Enabling Offload for Dataset

Ascend GPU CPU Data Preparation

Overview

The offload feature may speed up data processing by moving dataset operations from dataset pipeline to computation graph, allowing these operations to be run by the hardware accelerator. It will offload only the supported dataset operations at the end of the pipeline to the accelerator. This includes consecutive data augmentation operators which are used in the map data processing operator, granted they come at the end of the dataset pipeline. It can also split individual map data processing operator to allow for more of the individual dataset operations to be offloaded.

The current supported data augmentation operators which can be offloaded are:

Operator Name

Operator Path

Operator Introduction

HWC2CHW

mindspore.dataset.vision.c_transforms.py

Transpose a Numpy image array from shape (H, W, C) to shape (C, H, W)

Normalize

mindspore.dataset.vision.c_transforms.py

Normalize the input Numpy image array of shape (H, W, C) with the given mean and standard deviation

RandomColorAdjust

mindspore.dataset.vision.c_transforms.py

Perform a random brightness, contrast, saturation, and hue adjustment on the input PIL image

RandomHorizontalFlip

mindspore.dataset.vision.c_transforms.py

Randomly flip the input image horizontally with a given probability

RandomSharpness

mindspore.dataset.vision.c_transforms.py

Adjust the sharpness of the input PIL Image by a random degree

RandomVerticalFlip

mindspore.dataset.vision.c_transforms.py

Randomly flip the input image vertically with a given probability

Rescale

mindspore.dataset.vision.c_transforms.py

Rescale the input image with the given rescale and shift

Offload Process

The following figures show the typical computation process of offload hardware accelerator in the given dataset pipeline.

offload

Offload has two new API changes to let users enable this functionality:

  1. A new argument “offload” is added to the map dataset processing operator.

  2. A new API “set_auto_offload” is introduced to the dataset config.

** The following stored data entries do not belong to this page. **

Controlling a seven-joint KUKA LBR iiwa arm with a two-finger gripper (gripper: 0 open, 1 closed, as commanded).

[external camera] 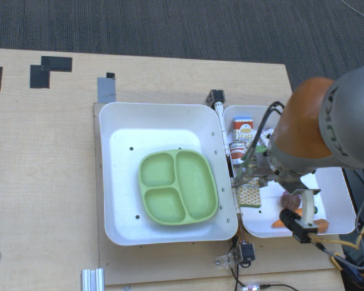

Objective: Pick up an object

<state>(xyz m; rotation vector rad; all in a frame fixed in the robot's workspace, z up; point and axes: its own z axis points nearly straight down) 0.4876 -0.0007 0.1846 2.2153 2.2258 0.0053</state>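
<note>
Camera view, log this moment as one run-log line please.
arm: over right bin | tool: hidden | left bin: green divided plate | right bin: small packets, orange item

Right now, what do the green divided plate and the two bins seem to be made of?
The green divided plate looks like moulded plastic, matte with a soft sheen, with rounded compartment walls. The left bin and the right bin appear to be smooth white plastic with rounded corners, though coated metal cannot be ruled out.
</note>
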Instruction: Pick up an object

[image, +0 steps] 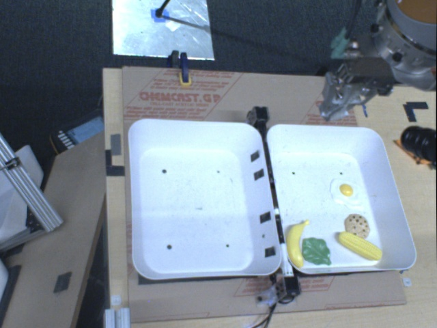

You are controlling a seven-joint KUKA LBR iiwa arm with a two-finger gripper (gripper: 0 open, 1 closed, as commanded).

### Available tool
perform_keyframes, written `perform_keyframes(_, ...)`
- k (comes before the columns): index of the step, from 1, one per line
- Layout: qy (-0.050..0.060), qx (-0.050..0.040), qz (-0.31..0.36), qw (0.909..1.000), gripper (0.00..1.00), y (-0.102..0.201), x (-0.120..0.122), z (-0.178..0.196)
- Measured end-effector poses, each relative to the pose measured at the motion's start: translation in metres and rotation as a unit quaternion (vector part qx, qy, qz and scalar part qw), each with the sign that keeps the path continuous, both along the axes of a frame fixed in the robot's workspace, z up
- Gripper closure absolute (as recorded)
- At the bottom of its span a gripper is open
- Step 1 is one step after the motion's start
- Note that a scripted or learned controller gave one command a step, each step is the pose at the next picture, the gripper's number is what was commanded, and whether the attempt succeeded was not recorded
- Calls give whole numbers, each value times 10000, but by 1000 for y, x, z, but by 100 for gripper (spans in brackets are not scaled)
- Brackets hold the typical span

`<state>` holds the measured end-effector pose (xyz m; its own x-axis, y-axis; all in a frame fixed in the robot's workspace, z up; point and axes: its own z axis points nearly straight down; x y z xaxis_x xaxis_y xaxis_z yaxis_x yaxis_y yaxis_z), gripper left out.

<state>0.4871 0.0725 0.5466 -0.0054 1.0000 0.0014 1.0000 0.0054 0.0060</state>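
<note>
The gripper [339, 101] is seen raised beyond the right bin's [307, 142] far rim, its finger state impossible to tell; nothing is picked yet, with banana [295, 243], corn [360, 246] and cookie [356, 224] left inside

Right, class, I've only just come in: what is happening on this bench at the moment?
A grey robot arm reaches in from the right, its gripper hanging above the far rim of the right bin, with nothing seen in its hold. Its job is to pick up an object. The right bin holds a fried egg, a cookie, a corn cob, a banana and a green leaf, all near its front.
</note>
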Motion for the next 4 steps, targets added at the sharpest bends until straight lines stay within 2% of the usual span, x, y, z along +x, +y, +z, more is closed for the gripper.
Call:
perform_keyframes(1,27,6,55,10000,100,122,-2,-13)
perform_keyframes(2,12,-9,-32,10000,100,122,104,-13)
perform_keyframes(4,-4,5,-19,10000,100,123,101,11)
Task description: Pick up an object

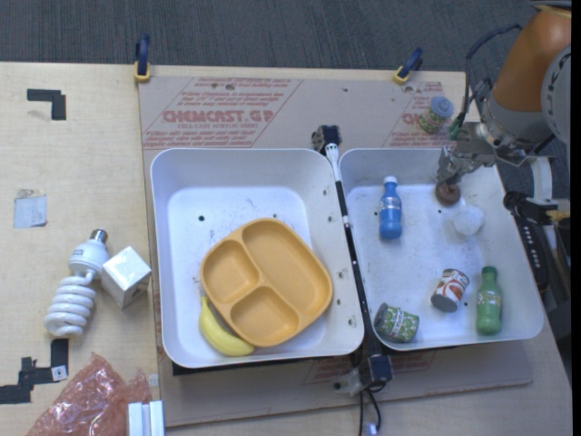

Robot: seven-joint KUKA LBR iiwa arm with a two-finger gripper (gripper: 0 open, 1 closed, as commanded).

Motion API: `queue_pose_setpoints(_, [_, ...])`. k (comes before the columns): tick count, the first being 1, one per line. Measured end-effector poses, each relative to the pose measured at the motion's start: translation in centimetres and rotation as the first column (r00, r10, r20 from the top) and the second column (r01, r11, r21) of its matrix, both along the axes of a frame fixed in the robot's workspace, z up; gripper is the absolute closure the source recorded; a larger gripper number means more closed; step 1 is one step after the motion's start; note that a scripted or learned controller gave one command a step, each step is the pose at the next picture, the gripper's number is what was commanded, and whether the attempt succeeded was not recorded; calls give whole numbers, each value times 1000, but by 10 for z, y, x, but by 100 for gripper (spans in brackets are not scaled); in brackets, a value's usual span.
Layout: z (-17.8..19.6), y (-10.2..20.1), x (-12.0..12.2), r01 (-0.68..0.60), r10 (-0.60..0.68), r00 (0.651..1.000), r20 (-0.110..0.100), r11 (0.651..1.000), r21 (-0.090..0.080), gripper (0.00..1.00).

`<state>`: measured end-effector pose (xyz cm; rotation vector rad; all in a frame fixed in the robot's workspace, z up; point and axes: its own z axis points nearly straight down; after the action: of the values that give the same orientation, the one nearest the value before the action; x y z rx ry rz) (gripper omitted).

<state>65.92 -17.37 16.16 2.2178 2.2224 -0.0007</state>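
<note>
Desk [82, 153] with two white bins. Right bin [413, 243] holds blue bottle [389, 209], can [449, 290], green bottle [488, 300]. Pincer [451, 173] hangs near its far edge; opening indistinct.

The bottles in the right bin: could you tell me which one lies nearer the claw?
The blue bottle, up in the bin's far half; the green bottle lies by the near wall, farther from the claw.
</note>
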Motion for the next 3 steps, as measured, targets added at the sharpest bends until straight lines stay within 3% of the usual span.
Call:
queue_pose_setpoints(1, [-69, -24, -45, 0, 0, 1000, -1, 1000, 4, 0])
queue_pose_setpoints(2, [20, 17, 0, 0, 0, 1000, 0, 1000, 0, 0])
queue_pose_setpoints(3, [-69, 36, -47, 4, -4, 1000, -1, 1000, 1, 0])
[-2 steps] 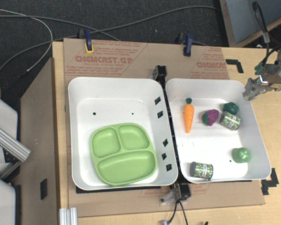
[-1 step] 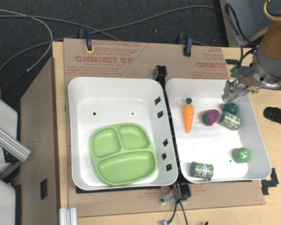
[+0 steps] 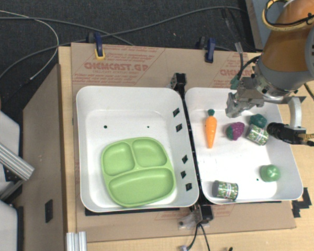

To check if the data augmentation operators are offloaded to the accelerator, users can save and check the computation graph IR files which will have the related operator written before the model structure. The offload feature is currently available for both dataset sink mode (dataset_sink_mode=True) and dataset non-sink mode (dataset_sink_mode=False).

Enabling Offload

There are two options to enable offload.

Option 1

Use the global config to set automatic offload. In this case, the offload argument for all map data processing operators will be set to True (see Option 2). However, if the offload argument is given for a specific map operator, it will have priority over the global config option.

import mindspore.dataset as ds
ds.config.set_auto_offload(True)

Option 2

Set the argument offload to True in the map data processing operator (by default it is set to None).

import mindspore.dataset as ds
import mindspore.dataset.vision.c_transforms as C

dataset = ds.ImageFolder(dir)
image_ops = [C.RandomCropDecodeResize(train_image_size), C.RandomHorizontalFlip(prob=0.5), C.Normalize(mean=mean, std=std), C.HWC2CHW()]
dataset = dataset.map(operations=type_cast_op, input_columns= "label")
dataset = dataset.map(operations=image_ops , input_columns="image", offload=True)

Constraints

The offload hardware accelerator feature is still in development phase. The current usage is limited under the following constraints:

  1. Dataset should only contain “image” and “label” columns.

  2. Offload feature does not support concatenated or zipped datasets currently.

  3. The map operation(s) you wish to offload must be the last map operations in the pipeline. This includes map operations done to other dataset columns, for instance, dataset = dataset.map(operations=type_cast_op, input_columns= "label") must come before dataset = dataset.map(operations=image_ops , input_columns="image", offload=True).

  4. Offload feature does not support map operations with a user specified output_columns.